American soccer coach (1941–2016)

Larry L. Harmon (March 24, 1941 – September 23, 2016) was an American soccer coach and soccer advocate. For over 30 years Harmon advocated for youth soccer in the United States, primarily in his home state of Indiana. He served on the board of directors for the US Soccer Federation and served as president of the Indiana Youth Soccer Association. Harmon was also the general manager for the now defunct Indiana Blast and Indiana Blaze.

==Career in soccer==

Starting in 1985, Harmon coached recreation soccer, followed by competitive soccer starting in 1988.

===Indiana===

Harmon served as co-chair of the 1987 Pan American Games. From 1993 until 2000, Harmon served as president of the Indiana Youth Soccer Association and as chairman of Indiana Soccer from 1995 until 2000. Harmon was general manager of the now-defunct Indiana Blaze and Indiana Blast. He also served as president of the Northeast Youth Soccer Association and chairman of the local Lamar Hunt U.S. Open Cup organizing committee.

Harmon served as president of the Lawrence Soccer Corporation and is credited with helping to facilitate the development of the Lawrence Soccer Park, a 21-field soccer facility in Lawrence, Indiana, which also serves as the headquarters for Indiana Soccer. He also served on the committee that advocates for Major League Soccer to expand to Indiana.

===Nationally===

Harmon served as Local Organizing Committee Chair for the 1988 US Youth Soccer Region II Championship and 1996 US Youth Soccer National Championships. From 1996 until 1998, he served on the Women's Development Committee for US Soccer. Starting in 2000, Harmon served on the board of directors at United States Youth Soccer Association, ending his term in 2007, and also on US Soccer's Board of Directors, representing youth soccer, until 2006. He was on the Project 2010 committee.
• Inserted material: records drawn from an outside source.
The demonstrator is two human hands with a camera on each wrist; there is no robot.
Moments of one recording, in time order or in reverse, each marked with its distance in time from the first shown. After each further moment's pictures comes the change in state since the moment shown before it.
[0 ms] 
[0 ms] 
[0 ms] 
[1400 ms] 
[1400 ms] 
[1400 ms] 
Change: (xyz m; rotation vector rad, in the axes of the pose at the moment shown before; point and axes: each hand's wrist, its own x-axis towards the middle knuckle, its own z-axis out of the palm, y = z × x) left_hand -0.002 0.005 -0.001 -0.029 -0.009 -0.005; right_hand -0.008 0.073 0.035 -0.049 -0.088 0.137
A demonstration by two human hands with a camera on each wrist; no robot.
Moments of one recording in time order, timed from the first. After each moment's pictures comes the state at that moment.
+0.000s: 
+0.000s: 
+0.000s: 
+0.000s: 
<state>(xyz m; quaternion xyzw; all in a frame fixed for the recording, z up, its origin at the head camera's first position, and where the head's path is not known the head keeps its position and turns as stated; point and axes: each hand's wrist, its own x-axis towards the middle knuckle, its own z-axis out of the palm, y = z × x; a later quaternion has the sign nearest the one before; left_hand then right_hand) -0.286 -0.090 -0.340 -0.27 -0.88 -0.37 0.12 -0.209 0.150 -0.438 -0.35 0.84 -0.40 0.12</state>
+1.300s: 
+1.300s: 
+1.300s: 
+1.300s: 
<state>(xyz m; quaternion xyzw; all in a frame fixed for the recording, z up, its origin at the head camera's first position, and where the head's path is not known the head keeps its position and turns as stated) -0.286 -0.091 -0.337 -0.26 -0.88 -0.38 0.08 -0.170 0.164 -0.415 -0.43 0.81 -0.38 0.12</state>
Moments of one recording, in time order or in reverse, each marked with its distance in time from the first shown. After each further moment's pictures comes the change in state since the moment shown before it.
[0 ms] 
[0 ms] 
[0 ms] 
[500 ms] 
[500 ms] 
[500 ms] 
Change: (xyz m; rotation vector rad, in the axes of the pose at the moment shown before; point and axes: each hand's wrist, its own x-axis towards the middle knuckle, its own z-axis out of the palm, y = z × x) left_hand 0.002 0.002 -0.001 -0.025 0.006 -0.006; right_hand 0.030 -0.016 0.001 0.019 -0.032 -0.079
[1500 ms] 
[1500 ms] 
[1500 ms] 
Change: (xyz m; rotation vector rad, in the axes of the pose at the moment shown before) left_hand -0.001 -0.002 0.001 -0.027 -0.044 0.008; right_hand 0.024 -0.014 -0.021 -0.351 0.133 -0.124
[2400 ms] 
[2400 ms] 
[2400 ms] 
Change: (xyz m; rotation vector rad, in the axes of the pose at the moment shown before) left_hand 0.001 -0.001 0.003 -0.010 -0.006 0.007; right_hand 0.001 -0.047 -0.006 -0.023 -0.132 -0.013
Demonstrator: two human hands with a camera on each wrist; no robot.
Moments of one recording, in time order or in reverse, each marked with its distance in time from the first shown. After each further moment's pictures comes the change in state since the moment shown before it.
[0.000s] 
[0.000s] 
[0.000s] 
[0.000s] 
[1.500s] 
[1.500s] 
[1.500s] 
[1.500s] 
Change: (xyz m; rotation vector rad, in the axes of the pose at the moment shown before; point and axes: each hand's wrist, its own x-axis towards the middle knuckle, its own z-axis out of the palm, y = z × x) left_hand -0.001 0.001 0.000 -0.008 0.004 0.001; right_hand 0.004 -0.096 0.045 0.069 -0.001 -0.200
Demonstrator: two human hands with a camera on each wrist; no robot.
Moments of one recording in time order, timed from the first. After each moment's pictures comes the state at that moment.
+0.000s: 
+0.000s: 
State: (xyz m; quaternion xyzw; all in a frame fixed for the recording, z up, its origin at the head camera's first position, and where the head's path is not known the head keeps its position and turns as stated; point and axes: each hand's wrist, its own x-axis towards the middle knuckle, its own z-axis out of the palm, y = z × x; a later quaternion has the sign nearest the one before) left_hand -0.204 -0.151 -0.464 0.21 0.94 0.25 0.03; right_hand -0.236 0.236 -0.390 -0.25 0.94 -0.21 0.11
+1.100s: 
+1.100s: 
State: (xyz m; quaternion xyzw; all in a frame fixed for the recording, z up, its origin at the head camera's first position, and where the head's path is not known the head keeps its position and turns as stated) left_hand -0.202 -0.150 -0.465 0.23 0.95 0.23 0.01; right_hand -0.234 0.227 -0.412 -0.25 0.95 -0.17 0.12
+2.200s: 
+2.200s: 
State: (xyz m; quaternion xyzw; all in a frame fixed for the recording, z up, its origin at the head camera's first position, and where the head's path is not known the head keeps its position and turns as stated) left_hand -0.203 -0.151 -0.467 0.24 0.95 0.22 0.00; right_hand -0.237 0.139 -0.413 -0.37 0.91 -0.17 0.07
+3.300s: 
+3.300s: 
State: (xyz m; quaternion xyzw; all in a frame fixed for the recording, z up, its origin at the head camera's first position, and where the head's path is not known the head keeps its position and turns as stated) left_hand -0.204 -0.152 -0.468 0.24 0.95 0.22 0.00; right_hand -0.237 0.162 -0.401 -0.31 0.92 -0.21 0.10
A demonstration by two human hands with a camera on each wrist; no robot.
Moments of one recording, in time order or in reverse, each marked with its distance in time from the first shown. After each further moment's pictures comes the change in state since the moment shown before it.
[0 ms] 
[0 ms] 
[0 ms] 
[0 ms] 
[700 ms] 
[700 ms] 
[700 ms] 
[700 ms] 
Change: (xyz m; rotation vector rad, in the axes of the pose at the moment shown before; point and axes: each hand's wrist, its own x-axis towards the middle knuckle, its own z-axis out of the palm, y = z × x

==Personal life and legacy==

Harmon was born on March 24, 1941, in Marion, Indiana. His parents were Eve Purvis and Lawrence Harmon. Harmon married Mary Linville in 1969 in Indianapolis, Indiana. The couple have two children, Jonathan and Christopher. He died September 23, 2016, at his home in Indianapolis, Indiana.

===Awards and recognition===
During his career, Harmon was named as a Lifetime Member of US Soccer and US Youth Soccer renamed their Under-16 Boys National Championship Cup after Harmon. In 1997, he was awarded the Mike Vogel Humanitarian Award from the North Central Soccer Club and named to the Indiana Soccer Hall of Fame in 2000. He was also a member of the White River Park State Games Hall of Fame. He was a recipient of the Sagamore of the Wabash.